The University of Melbourne, Australia.
The University of Melbourne, Australia.
J Biomed Inform. 2022 Jun;130:104081. doi: 10.1016/j.jbi.2022.104081. Epub 2022 May 4.
Process mining is a discipline sitting between data mining and process science, whose goal is to provide theoretical methods and software tools to analyse process execution data, known as event logs. Although process mining was originally conceived to facilitate business process management activities, research studies have shown the benefit of leveraging process mining in healthcare contexts. However, applying process mining tools to analyse healthcare process execution data is not straightforward. In this paper, we show a methodology to: i) prepare general practice healthcare process data for conducting a process mining analysis; ii) select and apply suitable process mining solutions for successfully executing the analysis; and iii) extract valuable insights from the obtained results, alongside leads for traditional data mining analysis. By doing so, we identified two major challenges when using process mining solutions for analysing healthcare process data, and highlighted benefits and limitations of the state-of-the-art process mining techniques when dealing with highly variable processes and large data-sets. While we provide solutions to the identified challenges, the overarching goal of this study was to detect differences between the patients' health services utilization pattern observed in 2020-during the COVID-19 pandemic and mandatory lock-downs -and the one observed in the prior four years, 2016 to 2019. By using a combination of process mining techniques and traditional data mining, we were able to demonstrate that vaccinations in Victoria did not drop drastically-as other interactions did. On the contrary, we observed a surge of influenza and pneumococcus vaccinations in 2020, as opposed to other research findings of similar studies conducted in different geographical areas.

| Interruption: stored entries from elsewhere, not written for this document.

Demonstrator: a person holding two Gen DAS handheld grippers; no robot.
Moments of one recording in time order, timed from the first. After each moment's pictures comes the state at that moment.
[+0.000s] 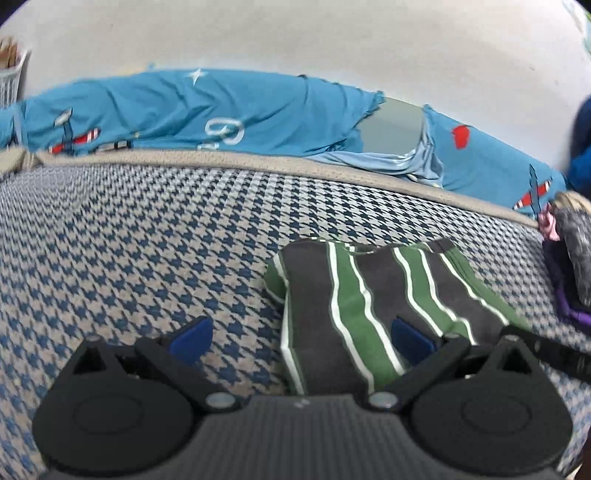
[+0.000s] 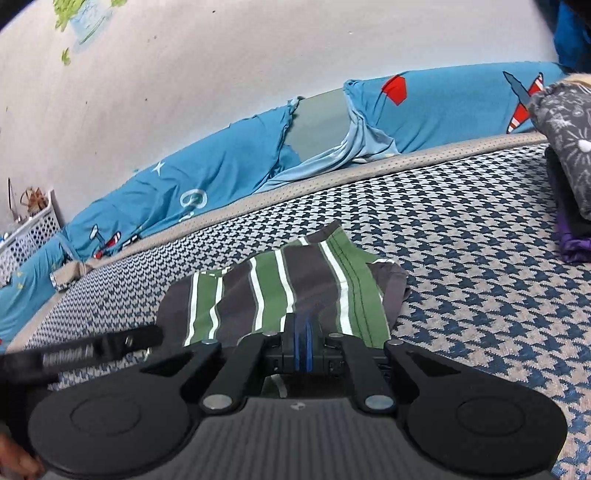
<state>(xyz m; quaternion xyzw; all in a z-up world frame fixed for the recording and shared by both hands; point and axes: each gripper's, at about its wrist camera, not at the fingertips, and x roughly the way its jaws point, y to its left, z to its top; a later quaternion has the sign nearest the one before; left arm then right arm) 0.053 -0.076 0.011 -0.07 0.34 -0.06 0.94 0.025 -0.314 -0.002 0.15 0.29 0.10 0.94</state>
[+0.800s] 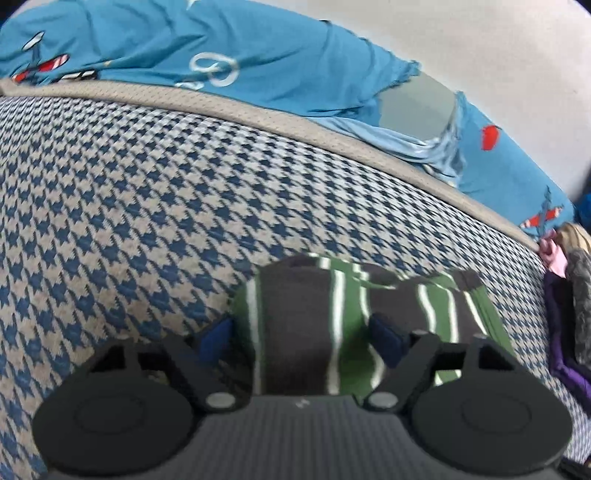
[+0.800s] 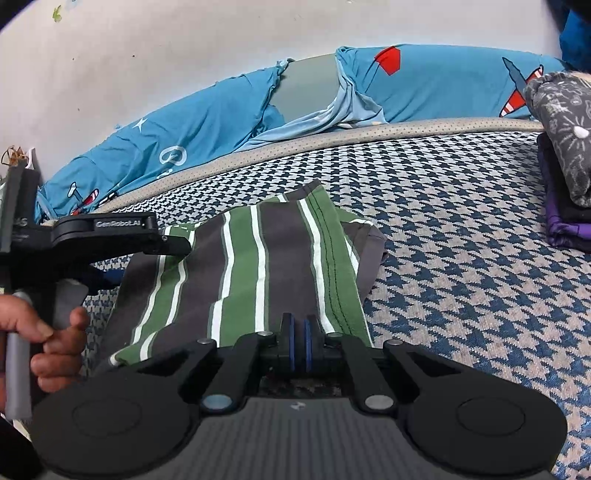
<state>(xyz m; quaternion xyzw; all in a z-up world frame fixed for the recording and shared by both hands) 0.143 -0.066 -0.033 -0.15 0.41 -0.09 0.90 0.023 -0.315 -0.020 0.10 0.34 0.08 0.93</state>
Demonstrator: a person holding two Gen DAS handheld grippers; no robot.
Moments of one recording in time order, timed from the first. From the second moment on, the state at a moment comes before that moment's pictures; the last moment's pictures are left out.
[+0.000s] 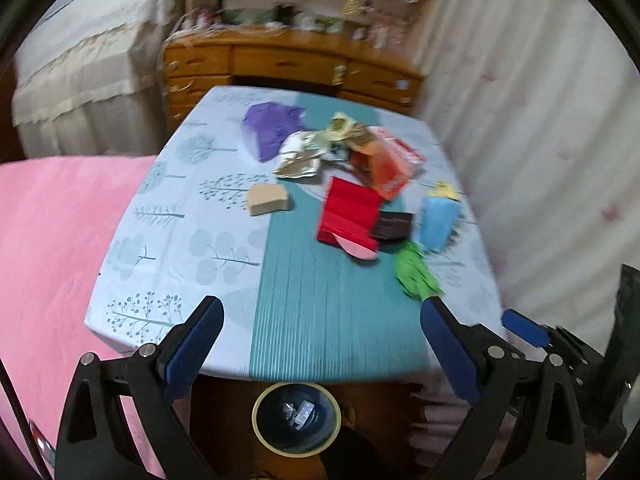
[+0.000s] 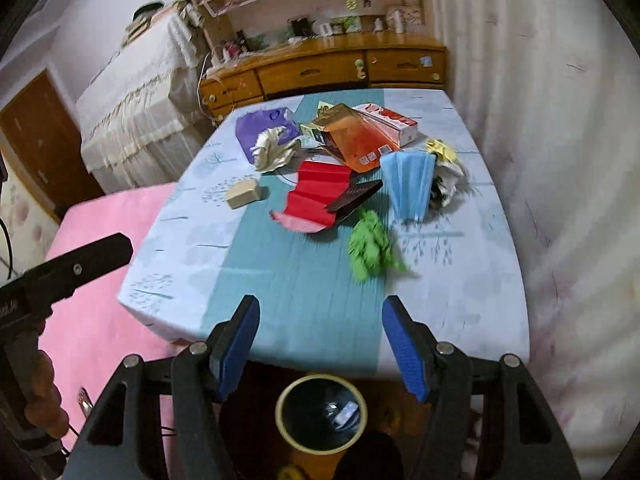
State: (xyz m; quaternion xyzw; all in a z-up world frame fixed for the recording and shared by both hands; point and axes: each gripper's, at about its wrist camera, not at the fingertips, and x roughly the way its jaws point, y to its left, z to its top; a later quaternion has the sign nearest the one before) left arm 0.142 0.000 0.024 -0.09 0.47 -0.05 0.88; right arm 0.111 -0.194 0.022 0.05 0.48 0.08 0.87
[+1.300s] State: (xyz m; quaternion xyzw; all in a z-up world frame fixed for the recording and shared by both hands) left arm 0.326 -0.059 -0.140 -0.24 0.62 0.08 0.75; right arm 0.258 -0.224 -0.104 0.04 0.61 0.25 0.75
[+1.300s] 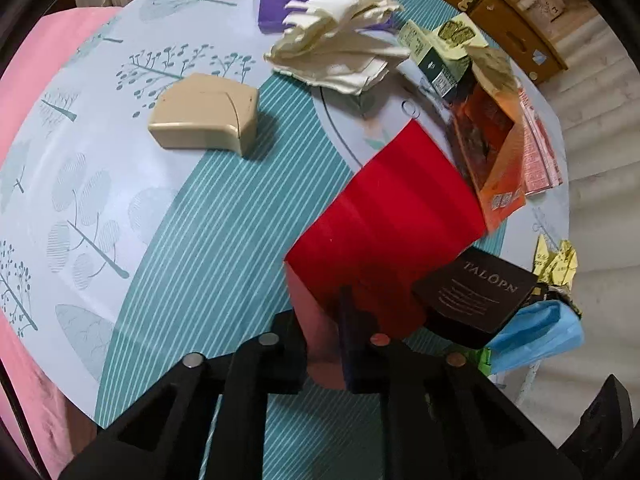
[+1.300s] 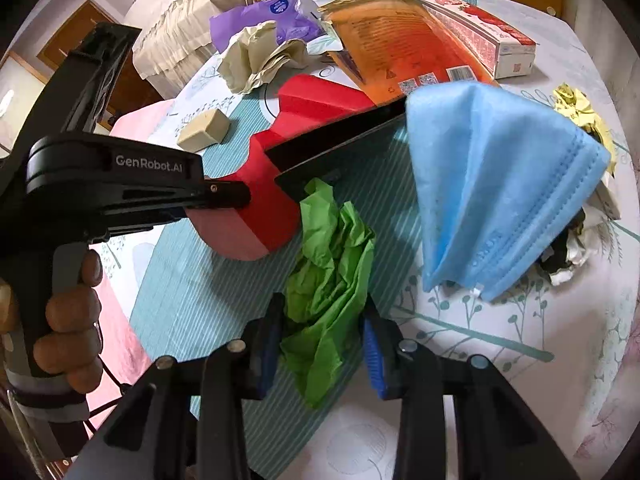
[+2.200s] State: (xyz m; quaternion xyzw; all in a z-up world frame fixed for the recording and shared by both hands) left arm 0.166 0.025 -0.021 -0.16 0.54 0.02 0.82; right arm 0.147 -0.188 -0.030 0.09 0.56 0.18 0.81
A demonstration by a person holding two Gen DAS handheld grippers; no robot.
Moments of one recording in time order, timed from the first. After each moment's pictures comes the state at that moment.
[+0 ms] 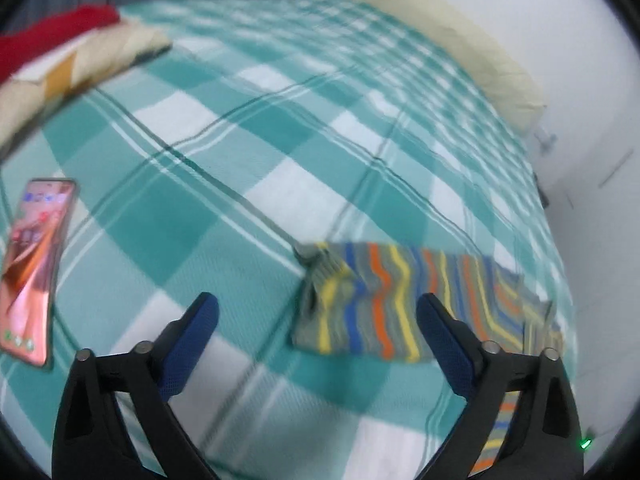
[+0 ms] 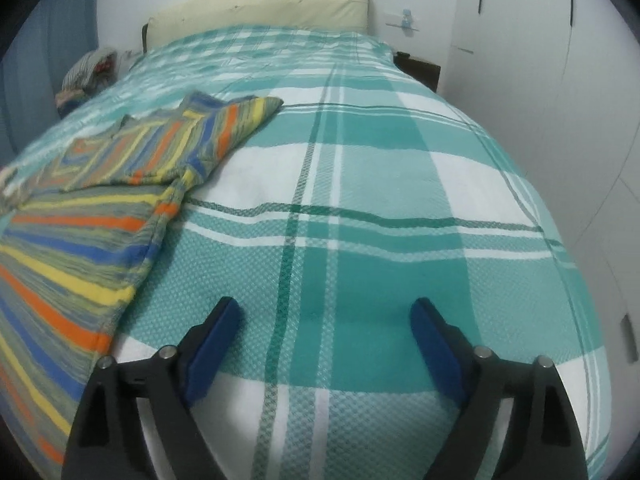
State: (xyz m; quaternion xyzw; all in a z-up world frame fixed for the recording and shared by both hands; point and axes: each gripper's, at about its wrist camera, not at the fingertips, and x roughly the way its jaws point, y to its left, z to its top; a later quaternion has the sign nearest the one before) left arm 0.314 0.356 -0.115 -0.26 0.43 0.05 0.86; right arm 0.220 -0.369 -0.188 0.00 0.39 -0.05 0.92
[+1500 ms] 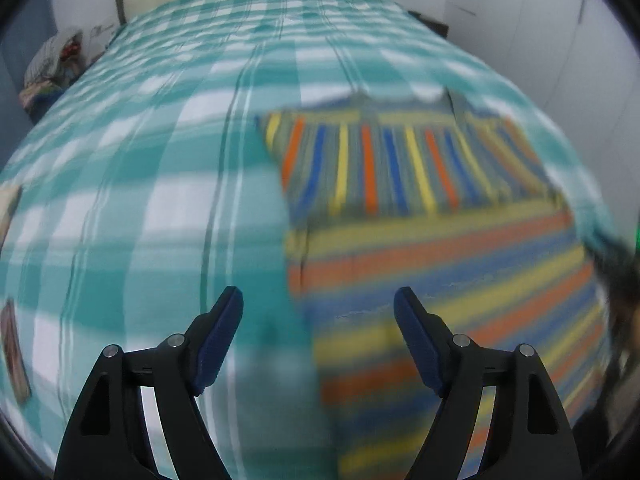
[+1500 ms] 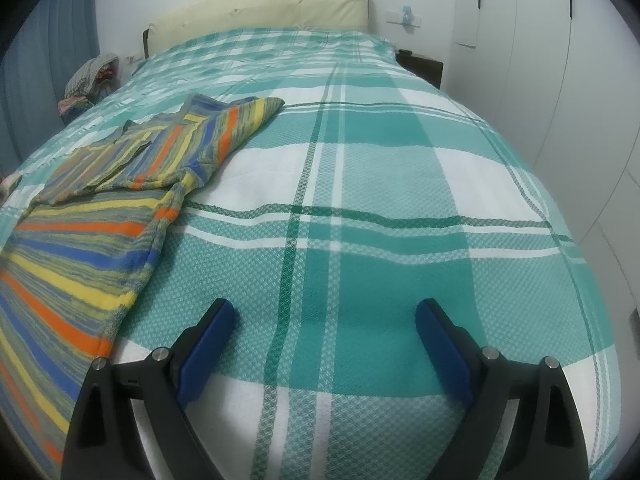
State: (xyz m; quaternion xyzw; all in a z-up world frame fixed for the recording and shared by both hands) left arm 0.242 0.077 -0.110 0.05 0.47 -0.11 0.87; right arm 0.217 -0.372 -0.193 0.02 0.39 -0.03 0.92
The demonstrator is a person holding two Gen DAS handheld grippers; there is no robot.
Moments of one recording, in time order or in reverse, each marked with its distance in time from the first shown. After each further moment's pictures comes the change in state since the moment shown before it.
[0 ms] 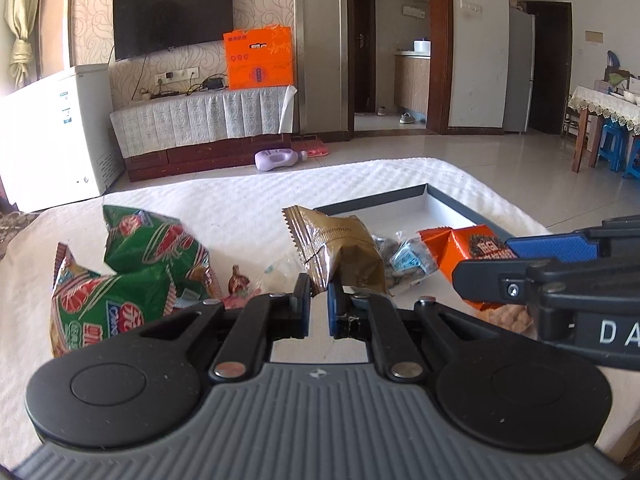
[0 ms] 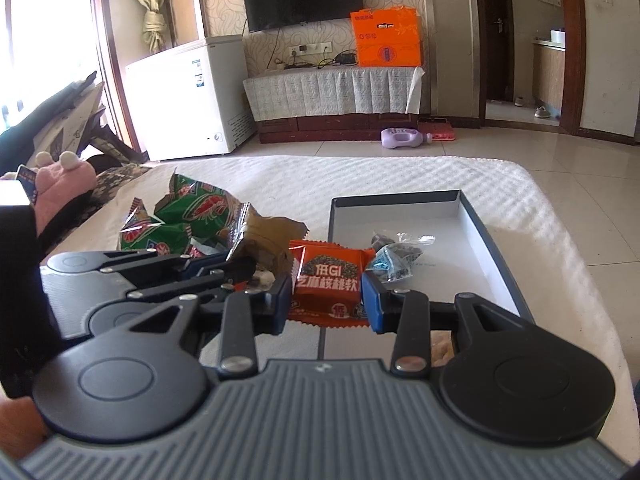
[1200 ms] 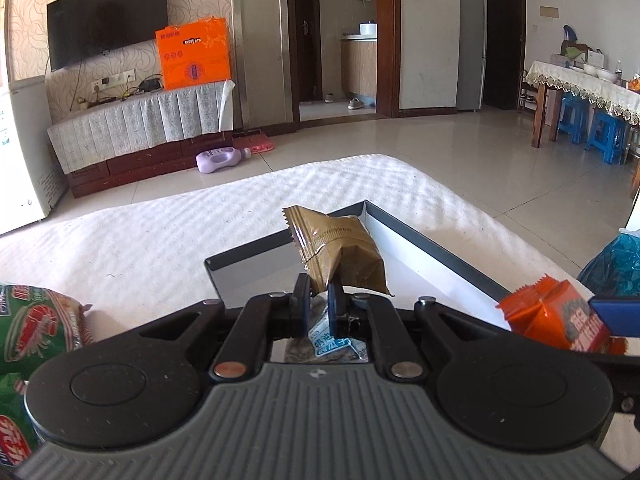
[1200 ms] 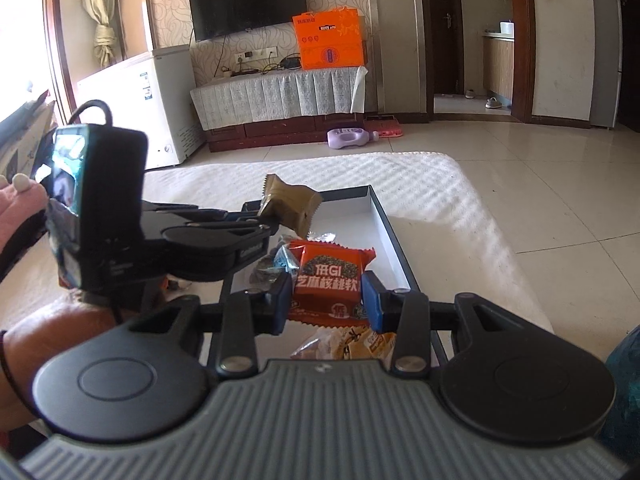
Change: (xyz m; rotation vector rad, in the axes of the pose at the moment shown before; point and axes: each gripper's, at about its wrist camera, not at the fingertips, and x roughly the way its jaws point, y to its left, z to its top) left arm 0.109 -0.060 0.047 0.088 0.044 -0.145; right arm -0.011 -0.061 -0.006 0.059 0.005 -0.121
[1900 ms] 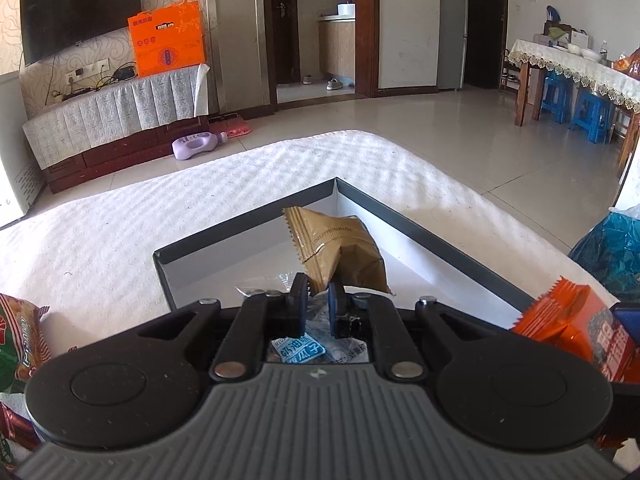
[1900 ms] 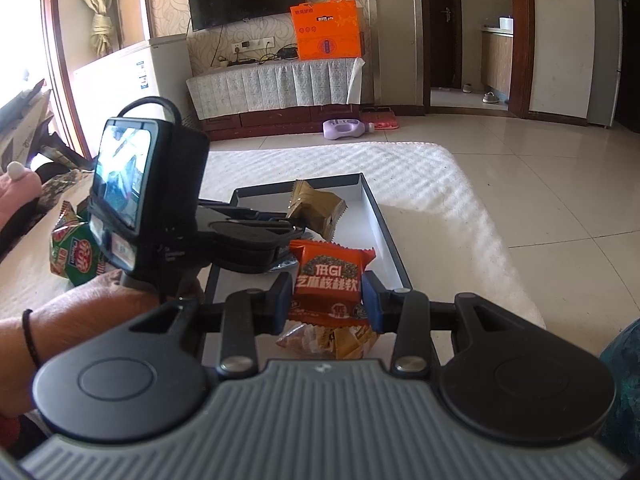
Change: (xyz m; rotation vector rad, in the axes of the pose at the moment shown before) left arm 0.049 -0.015 -0.001 0.037 0.054 -0.054; right arm -0.001 -0.003 -0.004 -0.011 0.025 -0.014
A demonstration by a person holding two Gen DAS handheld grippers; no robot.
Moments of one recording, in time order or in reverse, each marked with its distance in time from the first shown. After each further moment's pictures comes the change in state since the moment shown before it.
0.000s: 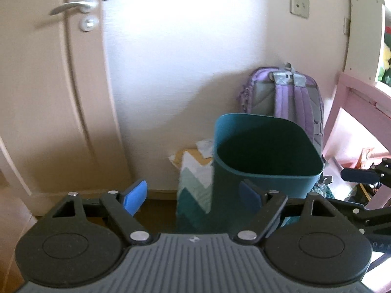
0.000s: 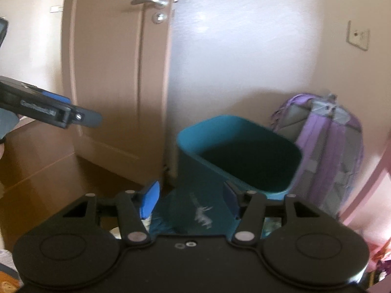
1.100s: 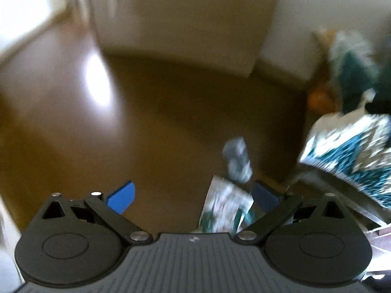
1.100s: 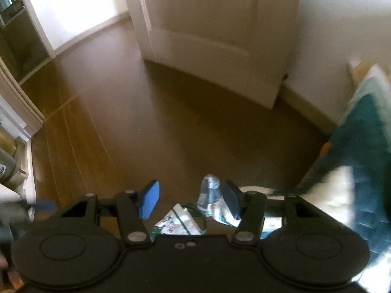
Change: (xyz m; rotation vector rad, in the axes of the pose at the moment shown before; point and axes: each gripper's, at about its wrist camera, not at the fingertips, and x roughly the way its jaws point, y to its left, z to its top) left arm 0.112 0.247 -0.386 -0.467 0.461 0.288; right arm 0.328 0.229 -0.114 -0.076 0.466 0.352
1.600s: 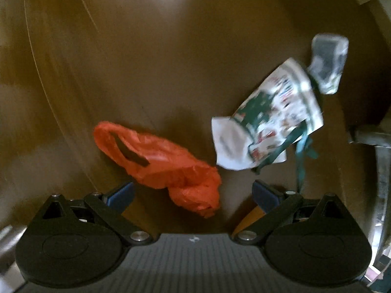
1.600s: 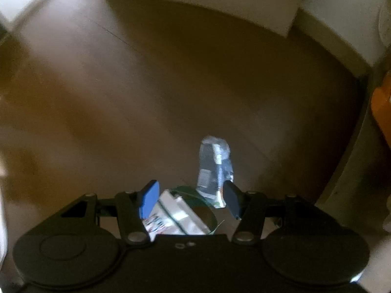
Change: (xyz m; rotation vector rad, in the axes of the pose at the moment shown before) left arm 0.177 0.036 -0.120 -0.468 0.546 0.094; right arm 0.219 -0.004 -0.004 0.119 0.292 -0.092
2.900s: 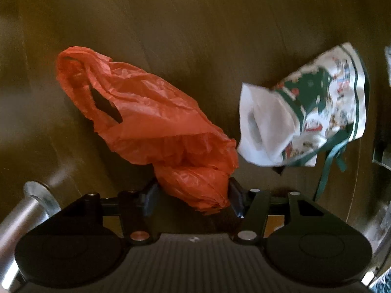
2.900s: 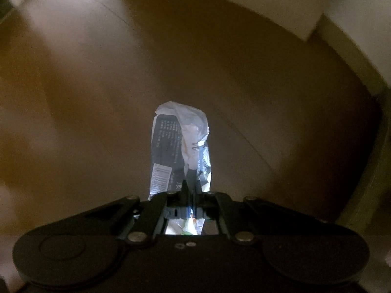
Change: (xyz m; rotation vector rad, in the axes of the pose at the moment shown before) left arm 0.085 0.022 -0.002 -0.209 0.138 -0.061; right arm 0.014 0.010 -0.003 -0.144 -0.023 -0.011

流程挖掘是数据挖掘和流程科学之间的一门学科,其目标是提供理论方法和软件工具来分析流程执行数据,即事件日志。尽管流程挖掘最初是为了促进业务流程管理活动而构想的,但研究表明,在医疗保健环境中利用流程挖掘具有益处。然而,将流程挖掘工具应用于分析医疗保健流程执行数据并不简单。在本文中,我们展示了一种方法,用于:i)准备一般实践医疗保健流程数据以进行流程挖掘分析;ii)选择和应用合适的流程挖掘解决方案以成功执行分析;以及 iii)从获得的结果中提取有价值的见解,并为传统数据挖掘分析提供线索。通过这样做,我们确定了在使用流程挖掘解决方案分析医疗保健流程数据时的两个主要挑战,并强调了在处理高度变化的流程和大数据集时,最新的流程挖掘技术的优势和局限性。虽然我们为所识别的挑战提供了解决方案,但本研究的总体目标是检测在 2020 年(在 COVID-19 大流行和强制性封锁期间)观察到的患者健康服务利用模式与前四年(2016 年至 2019 年)观察到的模式之间的差异。通过结合流程挖掘技术和传统数据挖掘,我们能够证明维多利亚州的疫苗接种并没有像其他交互作用那样急剧下降。相反,我们观察到 2020 年流感和肺炎球菌疫苗接种的激增,与在不同地理区域进行的类似研究的其他研究结果相反。